All of the IDR deployment is managed with Ansible. If you're familiar with Ansible playbooks and roles it might be helpful to look at the IDR web config https://github.com/IDR/deployment/blob/ ... -hosts.yml
If not I can give you a dump of any OMERO.web config settings you require.

Finally, in regards to your feedback would you like to open some issues on GitHub? https://github.com/ome/omero-mapr

Re: Bulk Data Import and Key:Value annotation

PostPosted: Thu Oct 25, 2018 7:00 pm
by DaveMellert
Thank you so much, this is very helpful and useful to know.

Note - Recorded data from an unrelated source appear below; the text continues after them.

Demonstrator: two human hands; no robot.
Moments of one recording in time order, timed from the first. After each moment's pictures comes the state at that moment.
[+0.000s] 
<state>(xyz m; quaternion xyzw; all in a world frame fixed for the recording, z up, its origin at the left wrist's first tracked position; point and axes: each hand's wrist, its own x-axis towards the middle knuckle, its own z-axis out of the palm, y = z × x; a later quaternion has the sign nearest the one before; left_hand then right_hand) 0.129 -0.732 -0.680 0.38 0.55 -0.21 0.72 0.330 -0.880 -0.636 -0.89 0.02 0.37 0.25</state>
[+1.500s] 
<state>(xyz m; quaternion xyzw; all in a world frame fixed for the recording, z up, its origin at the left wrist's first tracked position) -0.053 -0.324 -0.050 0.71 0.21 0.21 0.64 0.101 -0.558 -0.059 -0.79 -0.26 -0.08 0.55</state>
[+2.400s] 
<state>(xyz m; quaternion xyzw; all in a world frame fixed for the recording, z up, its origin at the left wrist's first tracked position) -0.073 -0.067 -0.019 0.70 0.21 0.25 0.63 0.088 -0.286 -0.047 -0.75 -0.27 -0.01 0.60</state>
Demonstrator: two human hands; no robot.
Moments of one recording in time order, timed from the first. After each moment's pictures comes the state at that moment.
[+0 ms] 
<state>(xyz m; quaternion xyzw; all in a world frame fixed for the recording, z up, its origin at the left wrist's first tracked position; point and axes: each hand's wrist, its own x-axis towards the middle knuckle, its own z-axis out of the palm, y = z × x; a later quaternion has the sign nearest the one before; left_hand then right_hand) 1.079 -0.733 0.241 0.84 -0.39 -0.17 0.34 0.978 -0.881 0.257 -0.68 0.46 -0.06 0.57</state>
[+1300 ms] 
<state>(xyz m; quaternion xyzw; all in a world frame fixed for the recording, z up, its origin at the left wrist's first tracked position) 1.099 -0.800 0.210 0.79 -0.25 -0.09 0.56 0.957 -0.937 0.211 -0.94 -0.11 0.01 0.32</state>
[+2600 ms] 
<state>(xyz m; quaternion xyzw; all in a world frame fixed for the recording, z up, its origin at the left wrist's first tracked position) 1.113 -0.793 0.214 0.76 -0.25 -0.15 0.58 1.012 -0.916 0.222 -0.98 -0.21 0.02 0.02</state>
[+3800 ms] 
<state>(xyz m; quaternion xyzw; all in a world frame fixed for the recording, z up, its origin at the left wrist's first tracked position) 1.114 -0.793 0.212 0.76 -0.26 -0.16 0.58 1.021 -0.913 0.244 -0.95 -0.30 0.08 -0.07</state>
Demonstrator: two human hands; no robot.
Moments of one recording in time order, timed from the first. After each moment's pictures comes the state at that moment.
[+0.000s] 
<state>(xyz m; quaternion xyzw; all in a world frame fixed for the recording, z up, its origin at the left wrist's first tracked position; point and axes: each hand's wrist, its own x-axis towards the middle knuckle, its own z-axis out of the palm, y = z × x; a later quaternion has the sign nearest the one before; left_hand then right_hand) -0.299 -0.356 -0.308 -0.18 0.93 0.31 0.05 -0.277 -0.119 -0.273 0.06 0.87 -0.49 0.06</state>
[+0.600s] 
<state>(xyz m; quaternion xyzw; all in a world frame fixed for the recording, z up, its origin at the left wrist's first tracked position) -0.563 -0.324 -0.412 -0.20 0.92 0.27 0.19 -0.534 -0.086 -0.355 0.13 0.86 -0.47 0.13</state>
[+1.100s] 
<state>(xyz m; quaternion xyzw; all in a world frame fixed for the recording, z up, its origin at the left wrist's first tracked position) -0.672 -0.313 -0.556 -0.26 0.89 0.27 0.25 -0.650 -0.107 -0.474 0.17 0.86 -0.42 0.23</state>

It is interesting that you bring up using a graphDB. At the Jackson Laboratory (where I work), we are in the process of creating a "Data Services Core" that we want to position as the main entry point for data discovery and metadata management for users. We will keep "ground truth" metadata in a graphDB and/or triplestore that covers not just images, but multiple domains (so sample info from lims, sequence data...anything created at the lab that users want to integrate, basically). For image data, we'll have a permalink in the form of the OMERO id. When the data moves to deep archive, that will get changed to the location on tape.

Anyway, the plan is to import some minimal set of metadata into OMERO, including the UID created by the Data Services Core, to provide nice functionality for the users, but the triples/graphDB will be the ultimate source of truth.

If OMERO were to use a graphDB, that would certainly make my life easier! But it's all good, OMERO is such a nice system for interacting with the data/metadata we wanted to find a way to make it work with the broader vision. If any of this sounds backward or crazy, please let me know!

All that said, I will definitely continue hammering on my dev box here and you may indeed see some issues from me in the near future :)